What we are reading says something about ourselves. We may buy books to make ourselves feel a certain way about ourselves. When we buy books for friends and family, we explore our extended sense of self—we reflect ourselves in the selection of the gift. Although a private activity, reading is also a social experience. We like to share what we are reading on social media, in discussion with friends and family, and through more formal activities such as membership of a book group.
In the first article of this issue, Olatoun Gabi-Williams charts her journey from her immersion in Eurocentric literature to an encounter with postcolonial African literature in the collective setting of the Africa Book Group (ABG) in Nigeria. She provides an overview of the workings of the group and looks at the key authors and works of literature the international women of ABG have engaged with, and also at the special meetings of ABG at which experts were invited to speak on various aspects of African studies. In her memoir she is keen to direct attention to the power of shared reading experience to advance that part of her cultural liberation facilitated by good postcolonial literature, healthy attitudes, and democratic discussions in the company of women.
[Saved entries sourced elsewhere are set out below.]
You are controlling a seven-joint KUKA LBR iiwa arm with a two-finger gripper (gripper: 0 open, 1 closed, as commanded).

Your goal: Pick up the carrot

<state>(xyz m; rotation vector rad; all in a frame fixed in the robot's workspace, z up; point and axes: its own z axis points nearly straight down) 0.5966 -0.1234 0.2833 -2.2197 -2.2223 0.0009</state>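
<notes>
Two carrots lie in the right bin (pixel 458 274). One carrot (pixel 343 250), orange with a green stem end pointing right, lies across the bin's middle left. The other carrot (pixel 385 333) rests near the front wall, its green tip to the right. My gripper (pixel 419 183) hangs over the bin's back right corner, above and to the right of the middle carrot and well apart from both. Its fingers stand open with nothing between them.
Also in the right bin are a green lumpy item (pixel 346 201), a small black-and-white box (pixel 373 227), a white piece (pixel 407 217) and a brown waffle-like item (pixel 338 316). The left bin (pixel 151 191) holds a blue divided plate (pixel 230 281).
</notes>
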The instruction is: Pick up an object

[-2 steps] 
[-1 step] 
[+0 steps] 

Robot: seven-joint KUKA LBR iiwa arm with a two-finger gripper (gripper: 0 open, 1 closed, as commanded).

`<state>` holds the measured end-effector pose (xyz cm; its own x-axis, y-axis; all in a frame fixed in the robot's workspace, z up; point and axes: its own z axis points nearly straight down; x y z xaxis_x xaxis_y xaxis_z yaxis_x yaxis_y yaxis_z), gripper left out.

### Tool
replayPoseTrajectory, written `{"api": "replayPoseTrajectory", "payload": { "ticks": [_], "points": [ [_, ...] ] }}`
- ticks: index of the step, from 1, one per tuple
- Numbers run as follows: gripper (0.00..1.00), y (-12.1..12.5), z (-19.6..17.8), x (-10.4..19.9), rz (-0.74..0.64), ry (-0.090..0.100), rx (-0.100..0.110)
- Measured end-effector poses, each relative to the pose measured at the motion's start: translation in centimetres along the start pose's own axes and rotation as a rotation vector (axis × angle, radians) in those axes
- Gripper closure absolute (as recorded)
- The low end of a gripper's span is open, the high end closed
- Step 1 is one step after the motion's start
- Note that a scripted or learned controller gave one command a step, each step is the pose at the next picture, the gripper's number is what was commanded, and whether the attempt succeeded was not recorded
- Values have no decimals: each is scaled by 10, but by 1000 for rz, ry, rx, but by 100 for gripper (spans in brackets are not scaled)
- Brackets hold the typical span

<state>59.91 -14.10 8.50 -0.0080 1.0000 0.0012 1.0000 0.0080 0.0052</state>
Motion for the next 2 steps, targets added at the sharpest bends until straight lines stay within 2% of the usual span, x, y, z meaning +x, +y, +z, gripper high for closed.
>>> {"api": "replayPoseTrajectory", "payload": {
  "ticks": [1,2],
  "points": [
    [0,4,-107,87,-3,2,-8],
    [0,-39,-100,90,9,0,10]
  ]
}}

Mary Jay writes about how the African Books Collective, in partnership with the the International African Institute (IAI), hosted at SOAS University of London, has launched an initiative to effect ethical co-publishing practice between Northern and African publishers. It seeks to broker Northern scholarly publications’ availability to African scholars and researchers in general, and particularly to those who have collaborated in the research. The focus is largely on English-language co-publishing. The overall objective is to recognize the historical background and current realities and to find ways that African publishers can take their rightful place in the global marketplace. Support for African development—whether economic, cultural, societal, or educational—requires a commitment to equitable practices in African publishing as key to national development.
As one of the heads of commercial nonfiction publishing at the world’s largest trade publisher, Daniel Bunyard has aimed to find books that will sell lots of copies. He believes there are reasons why a book sells. In his paper ‘Why We Buy Books’, he outlines three components that he believes are central: contexts, cycles, and the manipulation of what he calls ‘prismatic elements’. He believes that asking questions about the motivations of book buyers and the correlation between sales and history will enable publishers not only to understand and potentially harness the power of contexts and cycles to their benefit, but also to make more critically engaged decisions about not just what they publish, but how they publish it.
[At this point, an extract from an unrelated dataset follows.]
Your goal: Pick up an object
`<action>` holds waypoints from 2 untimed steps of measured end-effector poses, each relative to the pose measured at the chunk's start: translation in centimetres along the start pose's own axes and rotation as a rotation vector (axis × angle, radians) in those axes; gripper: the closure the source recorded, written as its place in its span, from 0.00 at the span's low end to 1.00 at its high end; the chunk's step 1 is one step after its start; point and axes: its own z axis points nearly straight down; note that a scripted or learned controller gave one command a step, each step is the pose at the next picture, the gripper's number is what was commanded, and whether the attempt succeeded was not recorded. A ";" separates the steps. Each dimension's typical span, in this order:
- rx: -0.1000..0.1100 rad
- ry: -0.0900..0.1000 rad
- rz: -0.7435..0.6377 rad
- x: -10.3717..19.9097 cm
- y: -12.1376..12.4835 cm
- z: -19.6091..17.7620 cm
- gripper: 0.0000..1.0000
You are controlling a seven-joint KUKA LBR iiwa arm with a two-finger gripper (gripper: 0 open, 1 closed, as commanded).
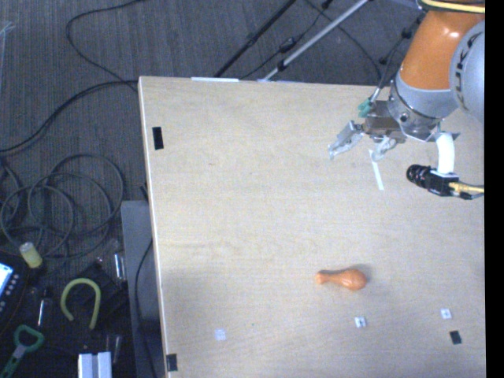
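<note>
Nearest, bench front edge: a few small square markers, pale and dark, lie flat on the light wooden bench top [236, 211], probably stuck there as reference marks.
Task object: a small orange rubbery pear-shaped toy with a thin neck [343, 279] lies on its side just beyond those markers, neck pointing left, bare wood all around it; lying loose and alone, it looks free to approach from above.
Middle of bench: bare wood, with one small black tab [158, 138] near the left edge.
Gripper: the two-finger metal gripper [358, 146] hangs over the far right part of the bench, well apart from the toy, fingers spread wide with nothing between them.
Arm pose: the grey arm with its orange band [441, 42] comes in from the right, wrist tipped so the fingers point down and to the left; a black cylinder on a white bracket [431, 177] sticks out beside the wrist.
Judgement: the pick is not yet begun; the gripper would need to travel toward the near edge and descend over the toy's thick end.
Farthest, floor: dark carpet with black cables [63, 195] and stand legs beyond the bench.
</note>
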 end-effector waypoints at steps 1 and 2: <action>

Jasmin Kirkbride explores the relationship between resonance and the act of writing. The conductor of a choir has not only to make that choir sing, but to make it sing well, with harmony, to the score sheet before them. So, too, the challenge for writers is to present their internal resonance as one harmonious object, through the medium of the creative goals, plot, and characters they have laid out before us, creating illusions of forms, worlds, and individuals that may be very different from our lived experience, but will still contain a sense of resonance.